それを私が倒すのだけど、火魔法で燃やすとアルード様は何度も結界を張り直す必要があるし、魔力消費が増えてしまう。
そこで死に物狂いで覚えた風の中級魔法で魔物を倒し、倒した魔物をエサ代わりにして他の魔物を集める作戦をしていた。
「このままずっと風魔法ですか?」
「いや。次は燃やしていい」
魔物討伐についてはアルード様の経験値が上なので、作戦や指示は全てアルード様に任せていた。
「同じ場所にいるとだんだんと魔物が集まりにくくなる。移動して倒す総数を多くする」
「なるほど。でも、これだけ多くの魔物を数えるのは大変では?」
評価をするのはヴァリウス様だけど、正直どうやって倒した魔物を数えるのかわからない。

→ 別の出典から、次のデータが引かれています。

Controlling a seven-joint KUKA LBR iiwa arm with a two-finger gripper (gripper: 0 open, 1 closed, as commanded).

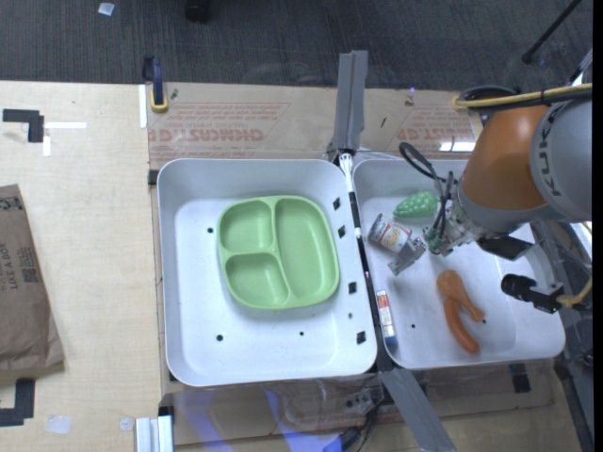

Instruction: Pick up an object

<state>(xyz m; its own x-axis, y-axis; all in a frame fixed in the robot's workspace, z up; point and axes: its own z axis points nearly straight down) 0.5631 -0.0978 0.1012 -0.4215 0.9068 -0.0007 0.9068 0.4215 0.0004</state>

「魔物討伐に慣れると、見た目でこの程度というのがわかる。魔物を倒した魔法の術者が感じ取る方法もあるが、ルクレシアにはわからないだろう?」
「感じ取る?」
全くもってわからない。
「攻撃魔法が当たった時に何か感じないか?」
「攻撃が当たった感覚はあります。でも、倒したかどうかはわかりません」
「一撃で倒せば、当たった数は倒した数だ」
「そうですね」
「慣れれば自分でカウントできるが、誰でもできるわけではない。気にするな。一体でも百体でも関係ない。魔物は全部倒すだけだ」
タイミングを見て中級の火魔法を使った。
全部は倒せないかもしれないと思ったけれど、余裕で倒せた。
さすが悪役令嬢。強い。
浮遊状態で見下ろしながら、適時魔法を使うだけなので簡単。
魔物はアルード様の結界やエサの魔物に夢中なので、空中にいる私には攻撃してこないどころか目もくれない。
楽過ぎてびっくりした。
「弱い魔物をひたすら倒すような討伐ですね。簡単に思えてしまいます」
「普通の人間にとっては強い魔物だ。魔法のおかげで弱く感じる」
「そうですね」
「それに浮遊魔法が使えるからだ。安全な位置から魔法を使える」
確かにそうだと思った。
地上にいたら、魔物に襲われてしまうかもしれない。
これほどの余裕や安心はなさそうだった。
「ジーヴル公爵領やモルファント公爵領は飛行する魔物が多くいる。空中でも安全とは言えないどころか、空中が戦場になる」
「そうなのですね」
「空中戦には風使いが必須だ。カーライト、イアン、レアン、ネイサンがいるので大丈夫だろう」
「そうですね」
「移動する」
アルード様が私を抱き上げた。
「最初の移動だけでは?」
「できるだけ多くの場所に行きたい。移動時間を短縮してみる」
「なるほど」
お姫様抱っこで移動しながら、砂漠のあちこちで魔物討伐をすることになった。